Vous avez également - et alors là c'est un aspect qui peut paraître plus pointu sur le plan technique - fait la comparaison suivante : vous dites que les 15 milliards de francs d'emprunts garanties restant dus et les prêts accordés aux S.E.M. représentent 50 fois le résultat annuel des S.E.M., en terme de redevances et de dividendes versés au budget de Paris ; certes le calcul est exact, mais il faut plutôt comparer ce montant global à la durée des emprunts, en effet, les premiers emprunts datent de 1964, et la fin de ces emprunts, vient en 2020. Il est donc plus opportun de comparer le volume des emprunts qui correspondent effectivement à 56 années ; dans ces conditions, je ne suis pas alors du tout choqué que le résultat annuel corresponde en fait à une annuité d'emprunt.
A M. TUROMAN, je voudrais dire que son souhait de voir une meilleure concertation autour des questions de logement de la Villette est entendu par la Ville parce qu'elle existe déjà, il le sait aussi bien que moi, elle concerne l'ensemble des Z.A.C., et cette concertation est très importante, et naturellement, celle concernant la Z.A.C. de la Villette va se poursuivant.
Je voudrais dire maintenant à M. DUMAIT que dans une logique qui peut paraître tout à fait libérale pour ne pas dire libertaire, il serait, pense-t-il, souhaitable que la Ville se désengage de TV-Câble, de la S.A.G.E.P. et d'un certain nombre d'autres S.E.M. Je ne crois pas pour ma part que ce soit l'objectif que nous devions poursuivre.
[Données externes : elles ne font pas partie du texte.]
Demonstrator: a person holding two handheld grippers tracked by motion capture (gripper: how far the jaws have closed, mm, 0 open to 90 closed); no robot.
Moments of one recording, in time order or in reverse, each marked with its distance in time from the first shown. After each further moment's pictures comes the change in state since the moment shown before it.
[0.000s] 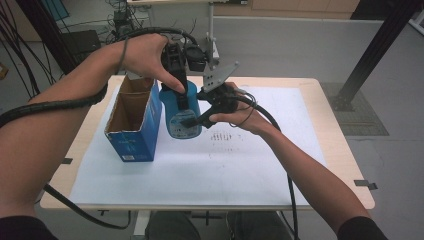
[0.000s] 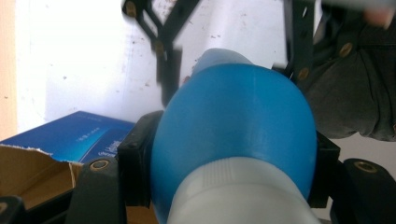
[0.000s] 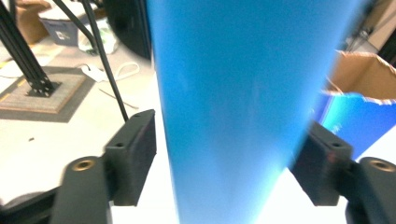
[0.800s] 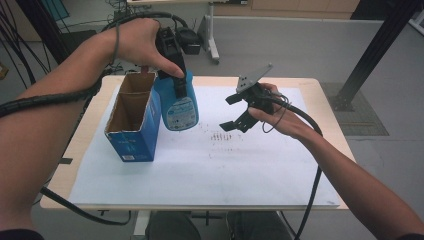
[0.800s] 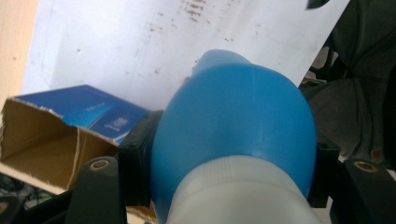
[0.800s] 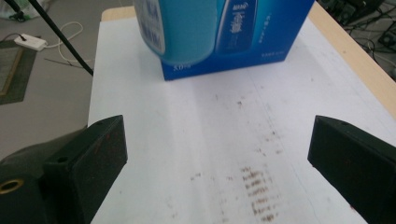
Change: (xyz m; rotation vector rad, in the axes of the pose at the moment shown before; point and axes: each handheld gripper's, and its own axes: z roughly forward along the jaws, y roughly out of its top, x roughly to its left) left arm 0.010 -0.007 -0.030 -0.014 0.008 -0.210; right arm 0.015 -0.032 -0.075 0.222 -0.217 0.173
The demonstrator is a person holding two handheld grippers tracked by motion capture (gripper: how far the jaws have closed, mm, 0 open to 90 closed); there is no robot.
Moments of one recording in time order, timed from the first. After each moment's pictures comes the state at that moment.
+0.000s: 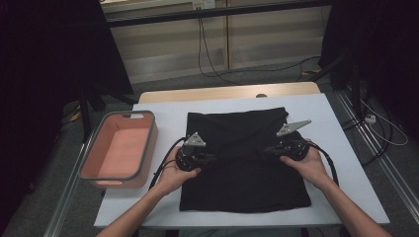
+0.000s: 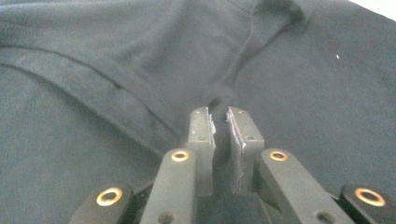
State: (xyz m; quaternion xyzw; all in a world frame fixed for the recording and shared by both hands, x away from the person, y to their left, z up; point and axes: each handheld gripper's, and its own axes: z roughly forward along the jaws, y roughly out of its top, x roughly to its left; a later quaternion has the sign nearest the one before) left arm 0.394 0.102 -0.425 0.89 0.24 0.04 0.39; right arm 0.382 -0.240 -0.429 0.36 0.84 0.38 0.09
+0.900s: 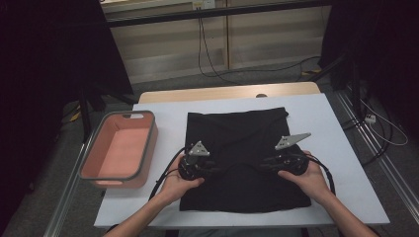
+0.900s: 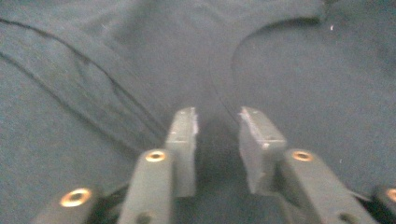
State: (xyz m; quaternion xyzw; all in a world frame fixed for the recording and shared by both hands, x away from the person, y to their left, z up) left arm 0.377 0.094 -0.440 0.90 0.25 0.05 0.37; right arm 0.349 -0.226 -0.437 0.36 0.85 0.38 0.07
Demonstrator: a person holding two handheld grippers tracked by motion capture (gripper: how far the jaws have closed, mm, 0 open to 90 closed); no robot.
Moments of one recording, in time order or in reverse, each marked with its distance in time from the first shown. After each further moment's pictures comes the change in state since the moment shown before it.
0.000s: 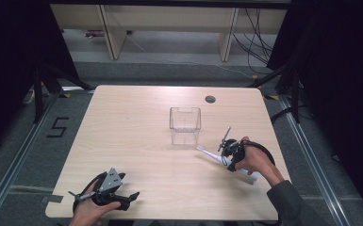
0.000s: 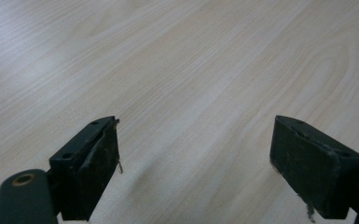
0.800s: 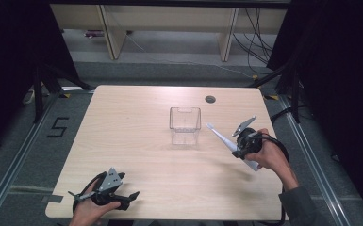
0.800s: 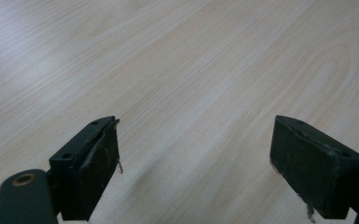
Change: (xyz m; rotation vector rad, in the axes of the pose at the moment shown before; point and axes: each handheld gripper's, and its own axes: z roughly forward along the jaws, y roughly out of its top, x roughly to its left) left arm 0.001 0.000 0.000 -0.003 0.009 0.000; right arm -0.018 -0.030 -0.044 -0.317 -0.064 0.118
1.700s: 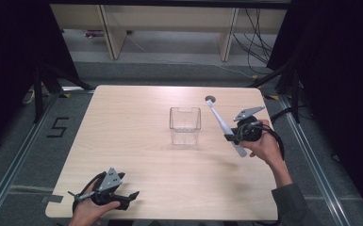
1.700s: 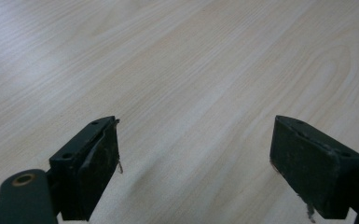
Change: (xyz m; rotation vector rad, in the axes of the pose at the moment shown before) left arm 0.001 0.000 -0.001 0.003 0.001 -0.006; right arm -0.015 0.021 -0.008 -0.303 -0.008 0.094
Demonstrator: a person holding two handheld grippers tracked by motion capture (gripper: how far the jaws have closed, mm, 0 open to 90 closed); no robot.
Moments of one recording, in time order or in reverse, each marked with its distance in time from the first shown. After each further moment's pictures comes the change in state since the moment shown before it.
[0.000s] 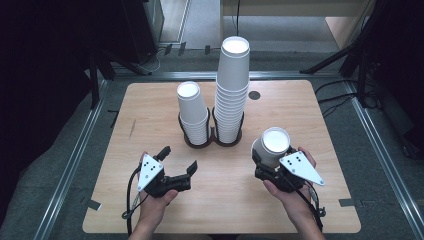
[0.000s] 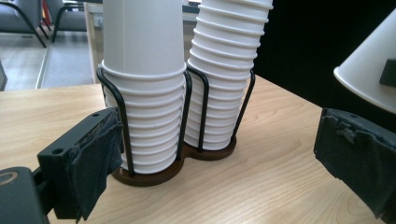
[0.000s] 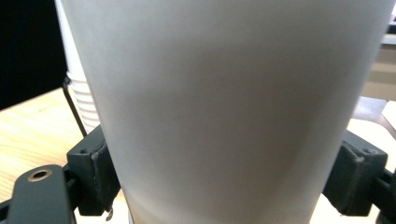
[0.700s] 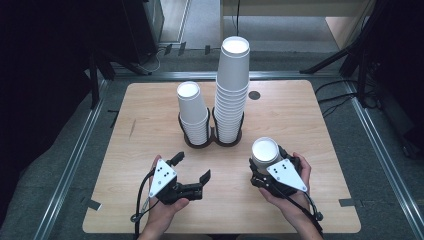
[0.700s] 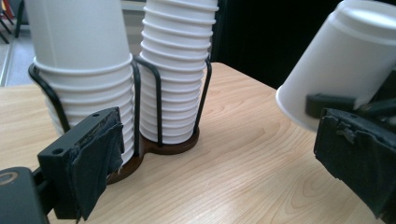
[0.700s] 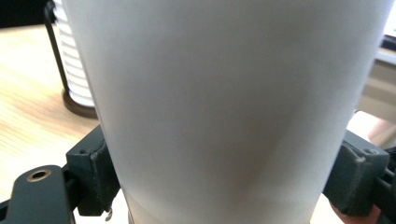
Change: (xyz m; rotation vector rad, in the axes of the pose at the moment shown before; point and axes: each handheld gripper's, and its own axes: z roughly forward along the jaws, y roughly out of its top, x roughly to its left) left arm -0.032 0.005 0.005 0.039 -0.097 0.031; right arm 0.012 -0.025 0.007 0.088 -0.044 -0.219
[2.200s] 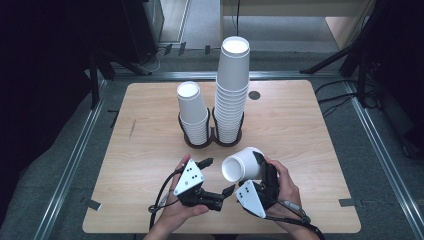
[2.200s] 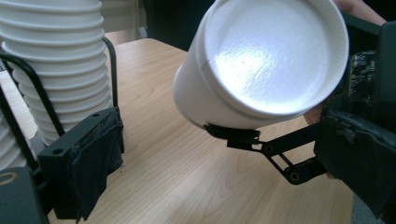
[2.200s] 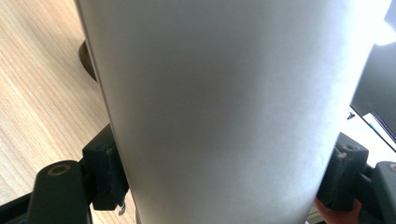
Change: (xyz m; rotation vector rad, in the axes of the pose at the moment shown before) left arm -0.034 -0.001 0.029 0.120 -0.256 0.089; right arm 0.053 -0.002 -0.007 -0.082 -0.040 -0.567
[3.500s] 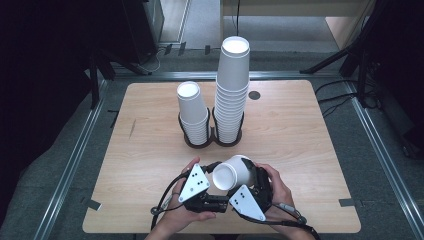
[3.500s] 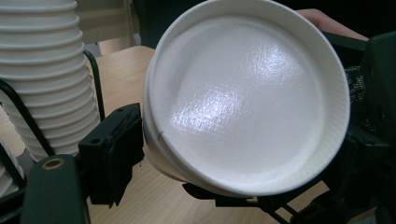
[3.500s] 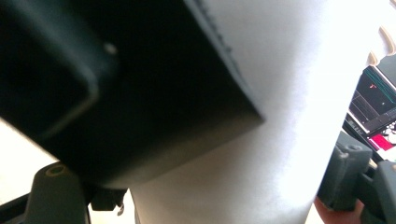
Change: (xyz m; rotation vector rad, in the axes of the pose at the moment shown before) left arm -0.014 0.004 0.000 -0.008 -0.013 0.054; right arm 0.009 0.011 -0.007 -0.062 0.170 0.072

Tout d'abord, parce que - et j'espère pouvoir lui donner les chiffres rapidement- la valeur patrimoniale des actifs des S.E.M. est quand même très intéressante pour la Ville de Paris et il se trouve que c'est cette valeur patrimoniale des actifs des S.E.M. qui permet de conduire cette politique d'emprunts et de garanties d'emprunts.
D'autre part, moi, je ne suis pas du tout choqué que la Ville soit associée à des sociétés privées dans la gestion de son patrimoine, je trouve au contraire que c'est la meilleure façon d'avoir une vision privée d'une partie des activités de la Ville. Par conséquent, je ne le suivrai pas sur le terrain qui consiste à dire que la Ville de Paris doit se défaire d'une partie de ses actifs.
Maintenant, nous allons passer à M. MARCOVITCH qui nous avait invités tout à l'heure à descendre dans les égouts, et à qui, moi, je proposerai plutôt de remonter à la lumière. Je voudrais en effet vous lire un texte qui est le suivant : " L'exercice 1995 a été profondément marqué par une série d'événements exceptionnels. Le départ du directeur général, la succession de trois présidents, le renouvellement du conseil d'administration à la suite des élections municipales, les procédures judiciaires en cours et les différents contrôles menés, tant par l'Inspection générale de la Ville que par la Chambre régionale des comptes ont profondément perturbé le fonctionnement de la société. Par ailleurs, la S.E.M.I.D.E.P. opère dans un contexte global qui reste peu porteur. Les résultats 1995 reflètent ces facteurs défavorables, tant internes qu'externes. Les mesures de restructuration nécessaires pèsent sur l'exercice. Néanmoins, leurs effets positifs devraient se faire sentir dès 1996, dont les résultats devraient nettement s'améliorer. ". Il y en a cinq pages de la même veine. Ces pages ont été signées par les mandataires de la Ville et les mandataires qui ont signé cela, sans faire la moindre observation, sont MM. Hervé BENESSIANO, Mme DECRESSAC-DESPUJOLS, Michel BULTÉ et Daniel MARCOVITCH, c'est-à-dire que M. Daniel MARCOVITCH a signé le rapport des mandataires sans faire la moindre observation, approuvant par là-même la gestion de la société en 1995.
Alors ceci est totalement surréaliste.
M. Alain DESTREM, adjoint. - Il n'est pas là.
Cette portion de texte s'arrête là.